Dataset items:
......

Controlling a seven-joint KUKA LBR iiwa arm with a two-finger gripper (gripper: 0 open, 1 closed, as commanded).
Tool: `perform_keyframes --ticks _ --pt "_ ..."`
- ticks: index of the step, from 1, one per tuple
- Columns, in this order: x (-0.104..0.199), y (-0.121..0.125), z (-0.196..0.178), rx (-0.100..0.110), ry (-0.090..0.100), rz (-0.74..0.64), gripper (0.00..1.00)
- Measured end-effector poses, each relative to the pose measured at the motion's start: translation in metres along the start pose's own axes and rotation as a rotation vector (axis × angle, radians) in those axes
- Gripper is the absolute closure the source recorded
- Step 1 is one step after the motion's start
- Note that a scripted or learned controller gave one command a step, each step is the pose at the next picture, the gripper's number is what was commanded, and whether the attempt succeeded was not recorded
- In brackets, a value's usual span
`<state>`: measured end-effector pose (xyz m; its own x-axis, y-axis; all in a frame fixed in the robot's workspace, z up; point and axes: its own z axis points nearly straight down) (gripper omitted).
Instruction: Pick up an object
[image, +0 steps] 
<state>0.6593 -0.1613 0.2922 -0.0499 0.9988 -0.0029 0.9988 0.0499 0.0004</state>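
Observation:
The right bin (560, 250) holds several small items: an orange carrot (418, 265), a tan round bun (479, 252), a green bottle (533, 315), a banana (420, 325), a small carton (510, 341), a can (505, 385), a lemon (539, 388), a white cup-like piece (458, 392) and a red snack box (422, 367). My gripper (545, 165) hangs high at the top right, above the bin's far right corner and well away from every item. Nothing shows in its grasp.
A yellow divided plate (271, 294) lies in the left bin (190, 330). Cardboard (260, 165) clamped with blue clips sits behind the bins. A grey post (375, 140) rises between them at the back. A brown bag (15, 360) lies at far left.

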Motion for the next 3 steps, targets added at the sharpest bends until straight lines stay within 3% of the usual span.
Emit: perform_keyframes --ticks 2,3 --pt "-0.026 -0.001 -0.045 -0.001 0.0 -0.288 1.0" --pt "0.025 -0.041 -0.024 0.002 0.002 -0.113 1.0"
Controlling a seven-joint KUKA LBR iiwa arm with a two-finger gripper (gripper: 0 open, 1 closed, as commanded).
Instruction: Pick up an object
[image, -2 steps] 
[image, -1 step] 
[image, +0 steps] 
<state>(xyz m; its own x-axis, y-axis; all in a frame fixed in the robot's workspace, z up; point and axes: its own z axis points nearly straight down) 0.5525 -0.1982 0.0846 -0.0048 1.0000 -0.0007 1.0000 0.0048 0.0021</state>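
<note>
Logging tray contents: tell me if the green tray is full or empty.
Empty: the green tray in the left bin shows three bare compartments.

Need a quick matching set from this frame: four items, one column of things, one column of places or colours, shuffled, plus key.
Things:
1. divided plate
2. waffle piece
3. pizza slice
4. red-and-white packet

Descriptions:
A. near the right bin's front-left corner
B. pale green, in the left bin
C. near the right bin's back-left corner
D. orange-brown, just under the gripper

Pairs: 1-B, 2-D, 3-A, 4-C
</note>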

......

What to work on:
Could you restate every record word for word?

Answer space:
Controlling a seven-joint KUKA LBR iiwa arm with a two-finger gripper (gripper: 0 open, 1 closed, as commanded).
Tool: `perform_keyframes --ticks _ --pt "_ ..."`
- ticks: index of the step, from 1, one per tuple
- Columns, in this order: x (-0.104..0.199), y (-0.121..0.125), z (-0.196..0.178), rx (-0.100..0.110), ry (-0.090..0.100), rz (-0.74..0.64), gripper (0.00..1.00)
- Measured end-effector poses, each relative to the pose measured at the motion's start: translation in metres along the start pose's own axes and rotation as a rotation vector (axis × angle, radians) in those axes
- Gripper is the absolute closure the source recorded
- Step 1 is one step after the motion's start
- Note that a scripted or learned controller gave one command a step, each step is the pose at the next picture, the gripper's number is what was commanded, and whether the attempt succeeded was not recorded
- In brackets, a value's usual span
`<state>`: measured end-effector pose (xyz m; its own x-axis, y-axis; all in a frame fixed in the robot's workspace, z up; point and axes: its own z axis points nearly straight down) (gripper omitted).
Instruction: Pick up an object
[image, +0 steps] 
<state>0.6593 -0.1613 0.2922 -0.0499 0.9988 -0.0029 0.9988 0.0499 0.0004</state>
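Observation:
The right bin (560, 250) holds several small items: an orange carrot (418, 265), a tan round bun (479, 252), a green bottle (533, 315), a banana (420, 325), a small carton (510, 341), a can (505, 385), a lemon (539, 388), a white cup-like piece (458, 392) and a red snack box (422, 367). My gripper (545, 165) hangs high at the top right, above the bin's far right corner and well away from every item. Nothing shows in its grasp.
A yellow divided plate (271, 294) lies in the left bin (190, 330). Cardboard (260, 165) clamped with blue clips sits behind the bins. A grey post (375, 140) rises between them at the back. A brown bag (15, 360) lies at far left.
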
Motion for the next 3 steps, targets added at the sharpest bends until straight lines stay within 3% of the usual span.
Emit: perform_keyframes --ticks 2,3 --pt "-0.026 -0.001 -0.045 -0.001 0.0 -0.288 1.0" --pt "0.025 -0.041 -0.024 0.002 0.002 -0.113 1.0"
Controlling a seven-joint KUKA LBR iiwa arm with a two-finger gripper (gripper: 0 open, 1 closed, as commanded).
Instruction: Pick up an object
[image, -2 steps] 
[image, -1 step] 
[image, +0 steps] 
<state>(xyz m; its own x-axis, y-axis; all in a frame fixed in the robot's workspace, z up; point and axes: its own z axis points nearly straight down) 0.5525 -0.1982 0.0846 -0.0048 1.0000 -0.0007 1.0000 0.0048 0.0021</state>
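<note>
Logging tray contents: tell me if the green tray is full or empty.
Empty: the green tray in the left bin shows three bare compartments.

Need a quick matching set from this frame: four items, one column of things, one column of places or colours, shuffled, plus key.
Things:
1. divided plate
2. waffle piece
3. pizza slice
4. red-and-white packet

Descriptions:
A. near the right bin's front-left corner
B. pale green, in the left bin
C. near the right bin's back-left corner
D. orange-brown, just under the gripper

Pairs: 1-B, 2-D, 3-A, 4-C
</note>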

What was asked now has a complete answer.